● EXERCISE DATA:
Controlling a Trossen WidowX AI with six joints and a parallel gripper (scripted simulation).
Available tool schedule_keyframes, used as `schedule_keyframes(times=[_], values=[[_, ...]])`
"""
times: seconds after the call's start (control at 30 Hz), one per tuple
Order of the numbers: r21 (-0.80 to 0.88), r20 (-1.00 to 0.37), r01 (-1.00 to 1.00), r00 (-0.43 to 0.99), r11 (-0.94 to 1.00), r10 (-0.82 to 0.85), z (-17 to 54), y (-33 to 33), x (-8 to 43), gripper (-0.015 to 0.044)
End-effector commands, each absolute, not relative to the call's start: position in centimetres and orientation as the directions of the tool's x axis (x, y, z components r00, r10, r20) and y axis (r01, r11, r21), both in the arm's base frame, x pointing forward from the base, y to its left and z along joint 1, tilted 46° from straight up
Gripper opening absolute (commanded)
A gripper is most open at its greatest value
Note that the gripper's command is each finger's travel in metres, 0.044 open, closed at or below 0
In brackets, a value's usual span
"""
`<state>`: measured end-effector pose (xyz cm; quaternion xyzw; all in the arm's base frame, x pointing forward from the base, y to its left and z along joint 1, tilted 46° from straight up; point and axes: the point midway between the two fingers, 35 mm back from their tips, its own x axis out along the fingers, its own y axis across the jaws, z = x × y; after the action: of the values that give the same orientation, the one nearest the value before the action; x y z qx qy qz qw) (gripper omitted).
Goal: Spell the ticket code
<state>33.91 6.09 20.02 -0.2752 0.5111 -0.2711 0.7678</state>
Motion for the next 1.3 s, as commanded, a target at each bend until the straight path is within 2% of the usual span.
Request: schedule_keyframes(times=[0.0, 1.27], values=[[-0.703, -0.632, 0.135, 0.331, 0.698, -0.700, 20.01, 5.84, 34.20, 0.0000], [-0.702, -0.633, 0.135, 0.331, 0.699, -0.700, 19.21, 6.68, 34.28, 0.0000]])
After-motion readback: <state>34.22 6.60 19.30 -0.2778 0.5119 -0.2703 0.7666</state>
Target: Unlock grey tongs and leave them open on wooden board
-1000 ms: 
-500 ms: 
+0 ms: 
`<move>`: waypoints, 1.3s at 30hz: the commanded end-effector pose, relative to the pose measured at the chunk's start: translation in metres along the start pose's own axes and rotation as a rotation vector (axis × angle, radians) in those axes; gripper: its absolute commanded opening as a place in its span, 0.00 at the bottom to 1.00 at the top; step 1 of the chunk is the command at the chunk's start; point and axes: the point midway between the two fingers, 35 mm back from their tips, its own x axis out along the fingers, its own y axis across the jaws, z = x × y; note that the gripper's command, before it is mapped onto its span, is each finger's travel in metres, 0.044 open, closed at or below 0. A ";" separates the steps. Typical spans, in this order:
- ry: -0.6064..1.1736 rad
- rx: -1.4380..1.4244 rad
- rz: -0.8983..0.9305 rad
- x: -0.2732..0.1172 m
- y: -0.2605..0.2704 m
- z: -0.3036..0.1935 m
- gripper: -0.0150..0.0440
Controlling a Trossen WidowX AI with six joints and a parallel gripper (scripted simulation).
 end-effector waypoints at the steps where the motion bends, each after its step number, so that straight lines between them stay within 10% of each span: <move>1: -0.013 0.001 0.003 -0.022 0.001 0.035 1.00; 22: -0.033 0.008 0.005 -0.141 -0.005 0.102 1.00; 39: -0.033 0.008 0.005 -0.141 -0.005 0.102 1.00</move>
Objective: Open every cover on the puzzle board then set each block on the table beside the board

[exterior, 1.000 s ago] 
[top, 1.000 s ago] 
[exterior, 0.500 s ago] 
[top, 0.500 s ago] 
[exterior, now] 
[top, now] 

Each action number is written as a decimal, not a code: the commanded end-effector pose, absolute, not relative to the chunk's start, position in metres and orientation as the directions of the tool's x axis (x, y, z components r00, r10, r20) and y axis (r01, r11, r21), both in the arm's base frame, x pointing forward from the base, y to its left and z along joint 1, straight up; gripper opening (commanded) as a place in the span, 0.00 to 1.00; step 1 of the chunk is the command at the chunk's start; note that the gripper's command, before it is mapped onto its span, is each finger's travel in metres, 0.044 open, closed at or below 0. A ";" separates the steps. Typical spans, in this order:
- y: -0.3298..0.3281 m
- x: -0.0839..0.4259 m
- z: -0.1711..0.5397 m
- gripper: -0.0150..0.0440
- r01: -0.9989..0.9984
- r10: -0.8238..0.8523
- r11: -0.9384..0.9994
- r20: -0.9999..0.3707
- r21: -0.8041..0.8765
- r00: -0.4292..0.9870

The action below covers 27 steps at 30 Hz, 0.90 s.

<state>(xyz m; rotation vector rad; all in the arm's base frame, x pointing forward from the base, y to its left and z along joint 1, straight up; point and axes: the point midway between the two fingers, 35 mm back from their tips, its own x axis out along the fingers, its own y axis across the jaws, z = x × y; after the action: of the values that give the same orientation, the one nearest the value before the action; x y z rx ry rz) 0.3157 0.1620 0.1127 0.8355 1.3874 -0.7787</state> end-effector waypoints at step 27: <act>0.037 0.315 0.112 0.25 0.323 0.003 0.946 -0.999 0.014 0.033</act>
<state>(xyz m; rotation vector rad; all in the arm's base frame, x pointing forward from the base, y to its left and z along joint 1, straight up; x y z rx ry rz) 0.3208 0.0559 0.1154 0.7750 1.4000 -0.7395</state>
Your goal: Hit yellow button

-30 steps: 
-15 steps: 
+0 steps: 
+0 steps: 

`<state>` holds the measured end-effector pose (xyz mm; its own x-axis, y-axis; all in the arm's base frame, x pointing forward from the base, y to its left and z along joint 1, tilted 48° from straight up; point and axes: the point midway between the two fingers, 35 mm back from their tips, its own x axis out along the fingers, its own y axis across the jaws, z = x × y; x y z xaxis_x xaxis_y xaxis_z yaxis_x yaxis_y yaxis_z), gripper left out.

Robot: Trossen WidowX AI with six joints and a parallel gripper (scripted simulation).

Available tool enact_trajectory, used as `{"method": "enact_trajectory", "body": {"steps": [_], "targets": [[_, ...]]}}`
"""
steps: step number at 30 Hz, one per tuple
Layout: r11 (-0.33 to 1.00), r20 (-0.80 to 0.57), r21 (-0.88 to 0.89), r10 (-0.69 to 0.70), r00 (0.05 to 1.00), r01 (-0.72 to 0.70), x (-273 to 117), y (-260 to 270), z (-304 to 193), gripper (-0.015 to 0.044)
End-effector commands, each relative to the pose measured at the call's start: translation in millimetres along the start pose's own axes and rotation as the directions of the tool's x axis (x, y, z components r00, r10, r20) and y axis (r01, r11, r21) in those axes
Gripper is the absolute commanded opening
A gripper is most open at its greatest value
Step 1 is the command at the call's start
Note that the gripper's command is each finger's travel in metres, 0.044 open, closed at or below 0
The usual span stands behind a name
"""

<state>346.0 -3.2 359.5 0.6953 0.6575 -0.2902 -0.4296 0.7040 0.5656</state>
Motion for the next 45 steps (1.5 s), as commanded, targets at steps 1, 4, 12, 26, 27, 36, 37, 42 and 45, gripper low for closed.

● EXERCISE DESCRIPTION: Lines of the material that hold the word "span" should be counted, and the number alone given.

● RESPONSE TO THE TASK: 6